6 – Nem tudo foram flores na vida de Marcelo. Ademais do acidente que o deixou paraplégico – que, segundo ele diz lindamente, está longe de ter sido o fato mais determinante da vida dele –, há pouco mais de 10 anos as patrulhas do politicamente correto estavam no seu encalço nas aparições públicas. O rótulo de "machista" – tido na época como uma grande ofensa, passível de "cancelamento" – o perseguia nos eventos culturais. Ele suou sangue para sair desse corner, fato perceptível para quem o acompanhava.
7 – A vida financeira estava dificílima. Ter duas crianças em instituições escolares de ponta, cuidar delas com o carinho com que ele próprio foi cuidado, arcar com as despesas advindas de sua mobilidade limitada e, ainda por cima, ver seus contratos suspensos por conta do ódio pessoal que o novo presidente tinha por sua família – história que vale ser conhecida, lá de Eldorado, terra daquele traste, onde o avô de Marcelo tinha uma fazenda –, foi uma provação à sua fibra, que é imensa e multiplamente comprovada.
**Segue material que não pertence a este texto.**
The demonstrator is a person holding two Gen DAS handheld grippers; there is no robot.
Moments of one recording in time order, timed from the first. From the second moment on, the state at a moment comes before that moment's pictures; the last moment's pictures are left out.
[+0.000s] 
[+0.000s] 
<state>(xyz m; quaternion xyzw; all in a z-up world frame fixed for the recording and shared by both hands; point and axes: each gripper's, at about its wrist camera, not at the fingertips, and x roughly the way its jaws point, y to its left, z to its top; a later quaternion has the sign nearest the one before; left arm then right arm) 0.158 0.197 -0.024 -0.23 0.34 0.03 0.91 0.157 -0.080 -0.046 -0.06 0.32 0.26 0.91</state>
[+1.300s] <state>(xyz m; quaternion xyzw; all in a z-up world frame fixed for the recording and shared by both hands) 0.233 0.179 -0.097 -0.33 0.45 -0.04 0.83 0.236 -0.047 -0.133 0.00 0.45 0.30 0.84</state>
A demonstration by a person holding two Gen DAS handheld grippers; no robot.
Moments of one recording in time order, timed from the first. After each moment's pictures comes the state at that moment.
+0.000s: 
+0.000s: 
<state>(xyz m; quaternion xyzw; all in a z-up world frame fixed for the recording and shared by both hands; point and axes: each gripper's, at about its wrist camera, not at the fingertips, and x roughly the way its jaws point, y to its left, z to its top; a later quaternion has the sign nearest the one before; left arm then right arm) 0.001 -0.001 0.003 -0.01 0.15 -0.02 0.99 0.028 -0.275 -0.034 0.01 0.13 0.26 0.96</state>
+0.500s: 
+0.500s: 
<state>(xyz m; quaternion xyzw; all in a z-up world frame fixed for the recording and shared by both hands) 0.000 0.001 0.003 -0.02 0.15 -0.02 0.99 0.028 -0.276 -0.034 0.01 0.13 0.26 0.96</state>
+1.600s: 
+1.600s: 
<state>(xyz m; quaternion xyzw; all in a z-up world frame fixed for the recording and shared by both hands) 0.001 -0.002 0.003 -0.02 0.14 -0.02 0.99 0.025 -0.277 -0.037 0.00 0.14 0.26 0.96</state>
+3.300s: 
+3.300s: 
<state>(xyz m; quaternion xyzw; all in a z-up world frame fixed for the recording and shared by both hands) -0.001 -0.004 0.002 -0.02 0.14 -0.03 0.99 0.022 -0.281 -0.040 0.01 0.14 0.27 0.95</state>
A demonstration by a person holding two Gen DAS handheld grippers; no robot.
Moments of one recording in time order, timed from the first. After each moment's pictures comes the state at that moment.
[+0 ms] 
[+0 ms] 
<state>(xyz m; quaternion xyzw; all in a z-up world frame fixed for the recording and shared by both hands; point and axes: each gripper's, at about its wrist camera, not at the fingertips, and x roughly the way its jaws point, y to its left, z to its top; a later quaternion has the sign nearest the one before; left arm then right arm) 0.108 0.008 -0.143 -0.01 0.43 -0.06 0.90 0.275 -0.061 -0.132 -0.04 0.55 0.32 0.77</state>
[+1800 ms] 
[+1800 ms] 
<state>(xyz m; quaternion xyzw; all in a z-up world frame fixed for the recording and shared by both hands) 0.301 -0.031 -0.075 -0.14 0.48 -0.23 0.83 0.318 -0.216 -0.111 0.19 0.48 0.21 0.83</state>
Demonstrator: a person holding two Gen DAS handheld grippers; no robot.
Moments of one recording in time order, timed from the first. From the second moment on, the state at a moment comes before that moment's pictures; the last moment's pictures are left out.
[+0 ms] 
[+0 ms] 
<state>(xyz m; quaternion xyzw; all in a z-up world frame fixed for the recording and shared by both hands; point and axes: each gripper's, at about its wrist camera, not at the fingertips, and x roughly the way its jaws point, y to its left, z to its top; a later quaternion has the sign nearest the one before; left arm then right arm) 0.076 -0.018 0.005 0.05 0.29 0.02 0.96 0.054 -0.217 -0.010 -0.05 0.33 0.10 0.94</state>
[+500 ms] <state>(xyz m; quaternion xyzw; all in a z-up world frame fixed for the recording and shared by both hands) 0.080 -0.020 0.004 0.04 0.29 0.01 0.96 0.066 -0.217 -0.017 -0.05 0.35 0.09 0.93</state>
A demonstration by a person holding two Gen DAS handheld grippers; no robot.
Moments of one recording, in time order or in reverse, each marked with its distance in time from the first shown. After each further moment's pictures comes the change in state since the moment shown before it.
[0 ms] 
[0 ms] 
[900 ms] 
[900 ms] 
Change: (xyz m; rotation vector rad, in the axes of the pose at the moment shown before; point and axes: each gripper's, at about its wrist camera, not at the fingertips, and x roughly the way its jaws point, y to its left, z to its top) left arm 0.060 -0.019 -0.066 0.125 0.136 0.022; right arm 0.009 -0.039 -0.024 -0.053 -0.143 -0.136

8 – A leitura flui. São bons os momentos em que ele descreve o primeiro parto da mulher. Os bastidores do Baixo Augusta onde ia tomar suas biritas e confraternizar com as equipes de teatro. A politização inexorável de quase tudo na vida, com uma preocupação obsessiva pela correção, pela justiça e pelo igualitarismo. No mais, tenho bastante dificuldade de ler um autor que não se refere a um ônibus como ônibus – apenas como "busão" – uma fórmula local, que, acho eu, se pretende engraçada.
9 – Quando o casal implode, nos meses que antecederam a pandemia, ele abre uma janela interessante sobre o vício iracundo da esposa no Instagram. Ali ela descortinava um mundo de sonho de que ela abdicara muito cedo. Como passar férias na Croácia com a galera, se já tinha dois filhos? Como retomar a vida profissional, se a família a subtraíra do universo transadinho de Pinheiros? Mas ela foi à forra. Casou com um ator pernambucano numa filmagem no Cariri e os garotos ganharam uma irmã.
10 – "All´s well that ends well." Bem está o que bem acaba, como diz Shakespeare. O novo livro de Marcelo vai render ao nosso querido escritor as merecidas glórias. E, espero eu, se o anterior valeu um brutal desafogo financeiro, este baterá o milhão de cópias sem dificuldade. Marcelo é o alento de minha geração. Eu, que também me acho escritor, sofro para vender 3 mil exemplares. Portanto, saúdo-o e ao livro com alegria genuína. Agora, forme sua própria opinião. Se você chegou até aqui, é porque gosta de ler.